Problem statement — From the data below, restate every line word for word.
** Opening Material supplied block **
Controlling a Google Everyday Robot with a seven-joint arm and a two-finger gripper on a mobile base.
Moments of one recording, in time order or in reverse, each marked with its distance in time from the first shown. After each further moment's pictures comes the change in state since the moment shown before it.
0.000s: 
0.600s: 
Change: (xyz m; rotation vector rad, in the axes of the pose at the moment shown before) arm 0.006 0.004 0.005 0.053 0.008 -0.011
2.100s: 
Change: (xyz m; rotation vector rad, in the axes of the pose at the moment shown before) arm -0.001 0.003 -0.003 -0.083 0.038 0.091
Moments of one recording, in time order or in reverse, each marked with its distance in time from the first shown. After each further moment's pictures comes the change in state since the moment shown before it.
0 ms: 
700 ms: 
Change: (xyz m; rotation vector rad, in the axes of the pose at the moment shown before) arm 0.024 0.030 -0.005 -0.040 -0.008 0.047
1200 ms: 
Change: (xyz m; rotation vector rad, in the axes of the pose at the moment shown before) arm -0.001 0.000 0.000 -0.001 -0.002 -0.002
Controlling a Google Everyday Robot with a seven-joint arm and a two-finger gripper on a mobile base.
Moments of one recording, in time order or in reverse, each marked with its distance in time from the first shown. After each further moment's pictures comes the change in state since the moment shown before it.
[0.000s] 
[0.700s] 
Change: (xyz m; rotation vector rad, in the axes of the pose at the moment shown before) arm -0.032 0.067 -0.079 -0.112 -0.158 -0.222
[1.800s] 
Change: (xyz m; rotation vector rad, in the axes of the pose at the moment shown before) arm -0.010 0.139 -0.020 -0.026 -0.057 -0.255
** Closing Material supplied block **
Result —
Controlling a Google Everyday Robot with a seven-joint arm and a two-finger gripper on a mobile base.
Moments of one recording, in time order or in reverse, each marked with its distance in time from the first shown. After each further moment's pictures comes the change in state since the moment shown before it.
0.000s: 
0.600s: 
Change: (xyz m; rotation vector rad, in the axes of the pose at the moment shown before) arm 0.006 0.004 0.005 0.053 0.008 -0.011
2.100s: 
Change: (xyz m; rotation vector rad, in the axes of the pose at the moment shown before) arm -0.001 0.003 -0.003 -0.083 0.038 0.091
Moments of one recording, in time order or in reverse, each marked with its distance in time from the first shown. After each further moment's pictures comes the change in state since the moment shown before it.
0 ms: 
700 ms: 
Change: (xyz m; rotation vector rad, in the axes of the pose at the moment shown before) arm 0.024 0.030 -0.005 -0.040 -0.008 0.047
1200 ms: 
Change: (xyz m; rotation vector rad, in the axes of the pose at the moment shown before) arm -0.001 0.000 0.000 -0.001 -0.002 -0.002
Controlling a Google Everyday Robot with a seven-joint arm and a two-finger gripper on a mobile base.
Moments of one recording, in time order or in reverse, each marked with its distance in time from the first shown. After each further moment's pictures comes the change in state since the moment shown before it.
[0.000s] 
[0.700s] 
Change: (xyz m; rotation vector rad, in the axes of the pose at the moment shown before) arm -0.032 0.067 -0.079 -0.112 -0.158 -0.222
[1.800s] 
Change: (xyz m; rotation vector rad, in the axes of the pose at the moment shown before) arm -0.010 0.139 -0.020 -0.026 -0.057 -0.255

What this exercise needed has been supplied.